CHAPTER XVIII: PROSECUTES HIS VOYAGE TO CERAM.

On the 12th of May, being then in the latitude of 54 minutes south, and in the longitude of 153 degrees 17 minutes, we found the variation 6 degrees 30 minutes to the east. We continued coasting the north side of the island of William Schovten, which is about eighteen or nineteen miles long, very populous, and the people very brisk and active. It was with great caution that Schovten gave his name to this island, for having observed that there were abundance of small islands laid down in the charts on the coast of New Guinea, he was suspicious that this might be of the number. But since that time it seems a point generally agreed, that this island had not before any particular name; and therefore, in all subsequent voyages, we find it constantly mentioned by the name of Schovten's Island.

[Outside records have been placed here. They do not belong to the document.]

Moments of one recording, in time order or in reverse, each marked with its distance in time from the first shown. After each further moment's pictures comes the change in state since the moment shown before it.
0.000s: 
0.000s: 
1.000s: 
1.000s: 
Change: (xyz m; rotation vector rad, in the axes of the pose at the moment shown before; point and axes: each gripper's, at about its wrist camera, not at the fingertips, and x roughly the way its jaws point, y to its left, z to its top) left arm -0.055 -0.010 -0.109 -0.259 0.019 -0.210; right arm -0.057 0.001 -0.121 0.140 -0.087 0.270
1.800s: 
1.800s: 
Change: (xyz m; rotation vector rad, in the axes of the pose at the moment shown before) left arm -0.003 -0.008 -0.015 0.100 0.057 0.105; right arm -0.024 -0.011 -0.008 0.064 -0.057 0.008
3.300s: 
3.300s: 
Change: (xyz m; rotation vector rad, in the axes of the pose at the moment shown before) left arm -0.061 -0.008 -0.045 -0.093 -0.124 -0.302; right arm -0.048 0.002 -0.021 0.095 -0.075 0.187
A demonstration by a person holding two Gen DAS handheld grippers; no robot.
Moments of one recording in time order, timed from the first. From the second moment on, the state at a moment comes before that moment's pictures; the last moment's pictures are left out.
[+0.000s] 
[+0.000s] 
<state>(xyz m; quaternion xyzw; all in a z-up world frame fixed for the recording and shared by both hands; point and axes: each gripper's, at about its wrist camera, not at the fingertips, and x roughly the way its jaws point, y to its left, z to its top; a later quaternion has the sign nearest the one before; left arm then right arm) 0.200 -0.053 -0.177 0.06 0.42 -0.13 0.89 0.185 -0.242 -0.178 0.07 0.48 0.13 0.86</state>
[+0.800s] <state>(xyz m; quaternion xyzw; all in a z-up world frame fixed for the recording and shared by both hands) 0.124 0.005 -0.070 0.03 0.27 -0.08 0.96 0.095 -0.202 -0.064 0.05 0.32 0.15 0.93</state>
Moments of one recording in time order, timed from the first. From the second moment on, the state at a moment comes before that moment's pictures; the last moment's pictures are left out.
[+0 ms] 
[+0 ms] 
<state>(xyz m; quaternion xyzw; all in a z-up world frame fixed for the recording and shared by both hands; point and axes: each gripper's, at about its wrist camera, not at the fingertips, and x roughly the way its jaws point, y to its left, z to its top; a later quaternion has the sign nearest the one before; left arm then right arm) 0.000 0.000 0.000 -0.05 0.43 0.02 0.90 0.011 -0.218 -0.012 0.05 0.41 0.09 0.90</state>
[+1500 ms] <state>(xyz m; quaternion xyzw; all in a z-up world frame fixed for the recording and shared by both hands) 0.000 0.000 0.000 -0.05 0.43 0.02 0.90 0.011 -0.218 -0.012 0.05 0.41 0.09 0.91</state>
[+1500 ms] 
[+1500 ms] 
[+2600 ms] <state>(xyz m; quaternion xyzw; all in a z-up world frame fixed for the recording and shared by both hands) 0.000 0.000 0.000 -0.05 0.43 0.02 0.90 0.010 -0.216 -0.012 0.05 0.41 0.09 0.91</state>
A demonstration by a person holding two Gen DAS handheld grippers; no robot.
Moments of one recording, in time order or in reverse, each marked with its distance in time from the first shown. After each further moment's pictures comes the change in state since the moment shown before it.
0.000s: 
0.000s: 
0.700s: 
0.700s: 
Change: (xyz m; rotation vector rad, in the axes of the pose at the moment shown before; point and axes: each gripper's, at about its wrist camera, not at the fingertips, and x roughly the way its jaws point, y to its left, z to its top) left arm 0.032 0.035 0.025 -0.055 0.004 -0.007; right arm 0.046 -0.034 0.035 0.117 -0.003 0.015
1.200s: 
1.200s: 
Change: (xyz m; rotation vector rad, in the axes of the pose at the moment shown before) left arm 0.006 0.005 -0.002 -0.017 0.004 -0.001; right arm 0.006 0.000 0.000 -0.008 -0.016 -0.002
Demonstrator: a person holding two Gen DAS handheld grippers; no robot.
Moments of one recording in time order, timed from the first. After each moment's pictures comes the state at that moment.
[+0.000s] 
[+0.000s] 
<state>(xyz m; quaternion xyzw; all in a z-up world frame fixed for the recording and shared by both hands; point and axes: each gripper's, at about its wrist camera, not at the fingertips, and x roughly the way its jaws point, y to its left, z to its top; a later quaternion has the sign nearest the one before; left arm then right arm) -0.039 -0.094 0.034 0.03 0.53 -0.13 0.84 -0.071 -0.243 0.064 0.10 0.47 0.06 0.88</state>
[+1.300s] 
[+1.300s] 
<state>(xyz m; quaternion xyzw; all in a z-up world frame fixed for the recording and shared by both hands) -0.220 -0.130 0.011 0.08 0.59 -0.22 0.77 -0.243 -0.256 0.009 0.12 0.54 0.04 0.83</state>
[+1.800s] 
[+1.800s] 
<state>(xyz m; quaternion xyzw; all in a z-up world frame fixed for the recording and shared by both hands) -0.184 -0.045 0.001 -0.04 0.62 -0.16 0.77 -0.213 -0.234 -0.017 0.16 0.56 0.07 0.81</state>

He describes it as a very fertile and well-peopled island; the inhabitants of which were so far from discovering anything of a savage nature, that they gave apparent testimonies of their having had an extensive commerce before he touched there, since they not only showed him various commodities from the Spaniards, but also several samples of China ware; he observes that they are very unlike the nations he had seen before, being rather of an olive colour than black; some having short, others long hair, dressed after different fashions; they were also a taller, stronger, and stouter people than their neighbours. These little circumstances, which may seem tedious or trifling to such as read only for amusement, are, however, of very great importance to such as have discoveries in view; because they argue that these people have a general correspondence; the difference of their complexion must arise from a mixed descent; and the different manner of wearing their hair is undoubtedly owing to their following the fashion of different nations, as their fancies lead them. He farther observes that their vessels were larger and better contrived than their neighbours; that they readily parted with their bows and arrows in exchange for goods, and that they were particularly fond of glass and ironware, which, perhaps, they not only used themselves, but employed likewise in their commerce. The most western point of the island he called the Cape of Good Hope, because by doubling that cape he expected to reach the island of Banda; and that we may not wonder that he was in doubts and difficulties as to the situation on of these places, we ought to reflect that Schovten was the first who sailed round the world by this course, and the last too, except Commodore Roggewein, other navigators choosing rather to run as high as California, and from thence to the Ladrone Islands, merely because it is the ordinary route.